Is it possible to create an end-user facing site using Django admin alone?

Question

I'm very new to Django, having never developed on it.

I'm trying to develop a site which has functionality exposed only to authenticated users (typical enterprise thing: for this discussion, let's say it's a private blogging platform).

The functionality I'm looking for is:

• Users can create a new blog.
• each user can belong to multiple groups: the user can only view/comment on blogposts created by member of groups (s)he belongs to.
• Each user can modify/delete only the posts (s)he creates.

As I see it, this is essentially a CRUD application with access control, and the admin app seems to have a lot of this functionality builtin. Is it feasible to develop this complete application using the admin application alone (not as a prototype, as a release-quality solution), or should I look beyond (Generic views? ModelForms?)

I'm trying to estimate how long this will take (learning + implementation), so your feedback could give me a good idea, in addition to teaching me the ways of this new Django-world :)

Edit: specifically, one of my worries is per-object/per-row permissions. The django wiki says the Permissions system doesn't support that, so can I still use the admin app?

Answer 1

Revised. Up until you want per-object permission, the answer is yes.

As soon as you want permission on a Blog, where a blog is just a row, you're going to have to do some coding.

You can totally reuse the admin interface elements. You have all the source, which you can read.

Much of what you want is done with "wrappers" around the admin functions.

1. You write a "wrapper" view function checks object permissions.

2. Your wrapper view function calls the admin view function.

After that, you'll want to fix the style sheets in the admin pages to be your preferred look and feel.

Answer 2

As for row-level permissions in the admin, in the SVN version of Django you can override the has_add_permission, has_change_permission, and has_delete_permission methods on the ModelAdmin object to implement the custom permissions logic yourself in a way that will apply across the entire admin. I'm pretty sure this feature is going to be in the 1.2 release this year.
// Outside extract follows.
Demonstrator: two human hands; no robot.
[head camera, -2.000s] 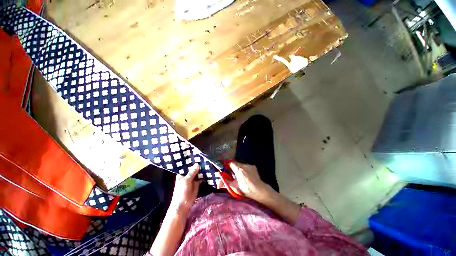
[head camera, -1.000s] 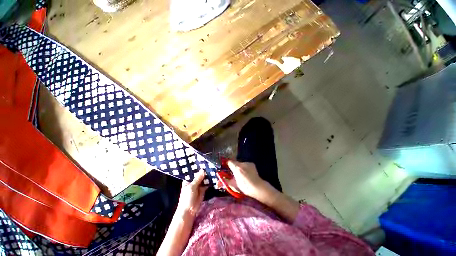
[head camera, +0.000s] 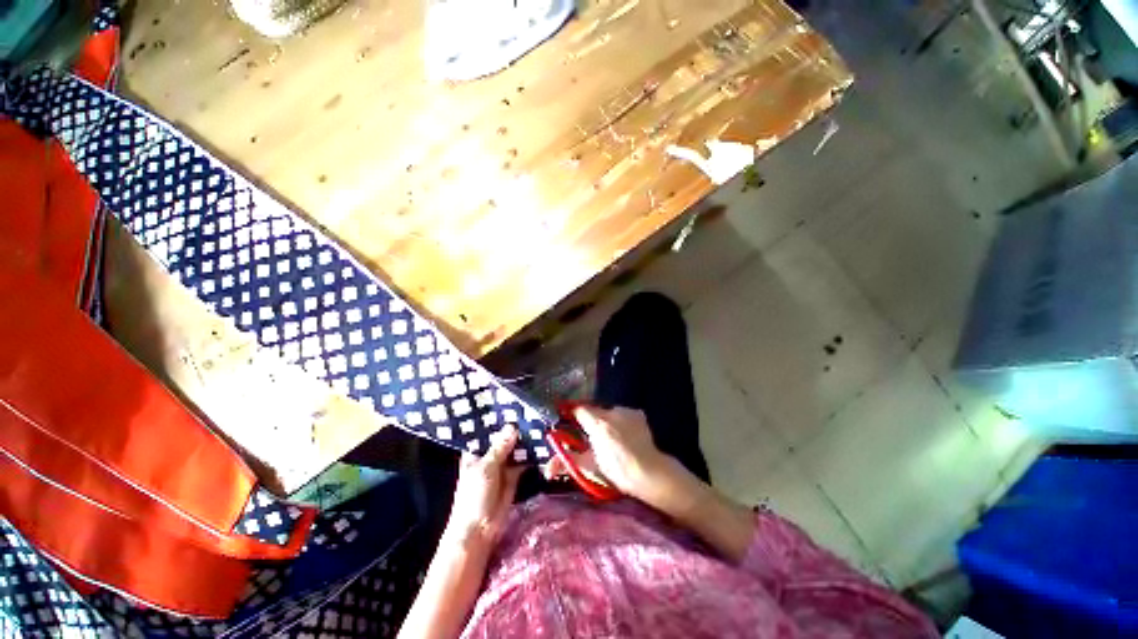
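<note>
A long navy fabric strip with white diamond checks (head camera: 293, 275) runs from the upper left across the table corner to my lap. My left hand (head camera: 487, 484) pinches its near end, thumb on top. My right hand (head camera: 620, 452) holds scissors with red handles (head camera: 577, 464) at the strip's right edge near that end. The blades are mostly hidden by the hand and fabric, so I cannot tell how far they are open. A pile of orange pieces (head camera: 112, 424) drapes over the table's left side, with navy check fabric below it.
The worn wooden table (head camera: 412, 162) holds a white oval piece (head camera: 497, 35) at the back and a pale scrap (head camera: 721, 159) near its right corner. A grey box (head camera: 1061, 293) and blue bin (head camera: 1055, 537) stand at the right. My dark-clad knee (head camera: 645, 362) shows below the corner.
The strip's near end and my left hand have shifted slightly right since the earliest frame. The scissor handles look a little wider apart. The view has also shifted slightly.
</note>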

It doesn't seem to be in the documentation yet, but if you can find the default methods in the django/contrib/admin/options.py file of the Django source, exact instructions are in the docstrings.
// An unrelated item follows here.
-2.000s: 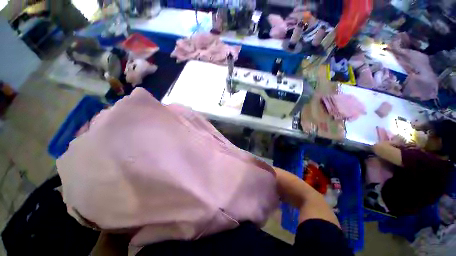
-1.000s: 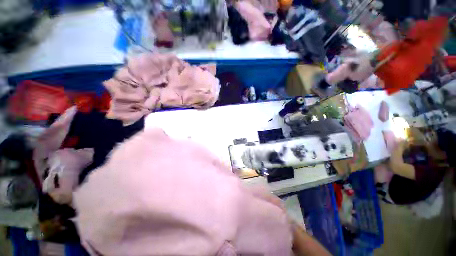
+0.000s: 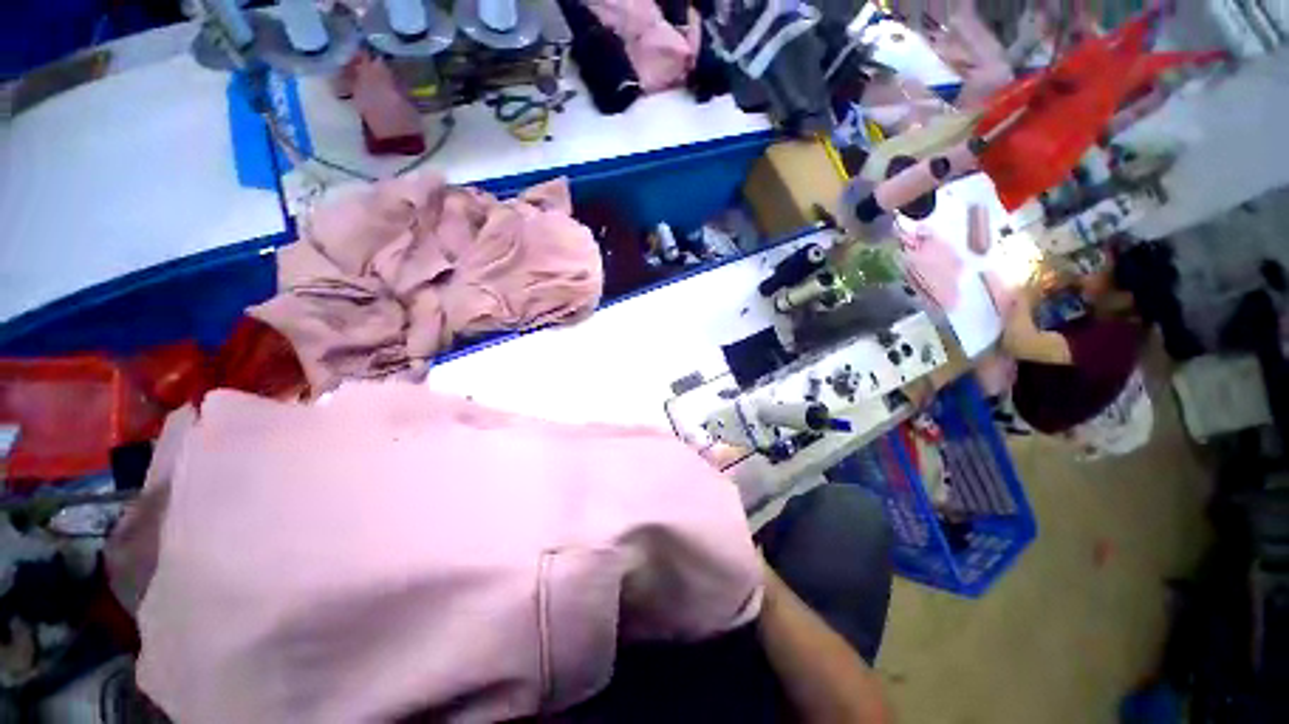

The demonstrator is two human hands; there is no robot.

I wouldn't recommend doing the entire app in the admin, though. It would work fine for the parts of the app where people are writing their posts and creating their blogs, but the admin wouldn't be suited for just displaying the data, unless you write lots of custom code. Writing views that can display objects and submit comments in Django isn't very hard - most of the work is in the templates.

Answer 3

As a point of sense you really shouldn't be basing a potentially large scale project on Django-Admin. It's kind of silly, and so many people are fascinated with Django-Admin that they literally have a chapter in their books about when and when not to use it for evil.
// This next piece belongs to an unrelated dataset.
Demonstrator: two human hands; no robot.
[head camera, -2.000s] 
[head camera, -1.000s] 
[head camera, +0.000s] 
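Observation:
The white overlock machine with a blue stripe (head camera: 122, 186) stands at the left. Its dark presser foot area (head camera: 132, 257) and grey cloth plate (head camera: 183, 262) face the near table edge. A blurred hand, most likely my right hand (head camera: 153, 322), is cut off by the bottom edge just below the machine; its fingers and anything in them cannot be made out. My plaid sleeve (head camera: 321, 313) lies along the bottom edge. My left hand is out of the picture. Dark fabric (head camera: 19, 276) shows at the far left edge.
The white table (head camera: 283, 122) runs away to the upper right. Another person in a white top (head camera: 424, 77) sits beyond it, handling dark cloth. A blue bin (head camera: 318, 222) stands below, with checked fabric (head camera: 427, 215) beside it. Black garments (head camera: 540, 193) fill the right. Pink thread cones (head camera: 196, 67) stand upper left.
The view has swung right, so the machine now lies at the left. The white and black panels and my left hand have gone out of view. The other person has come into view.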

It seems to me that for all the hacking you will have to do to get the admin to look like a reasonably presentable site in terms of personalization, you might as well take the weekend off, actually LEARN the tools you are trying to bastardize, and make a real site. What you are describing wouldn't be heroic by any means in terms of logic.

This scenario reminds me of the old Garfield cartoon where the guy buys the cat an incredibly expensive and awesome looking bed, and the cat chooses to sleep in the box that the bed came in.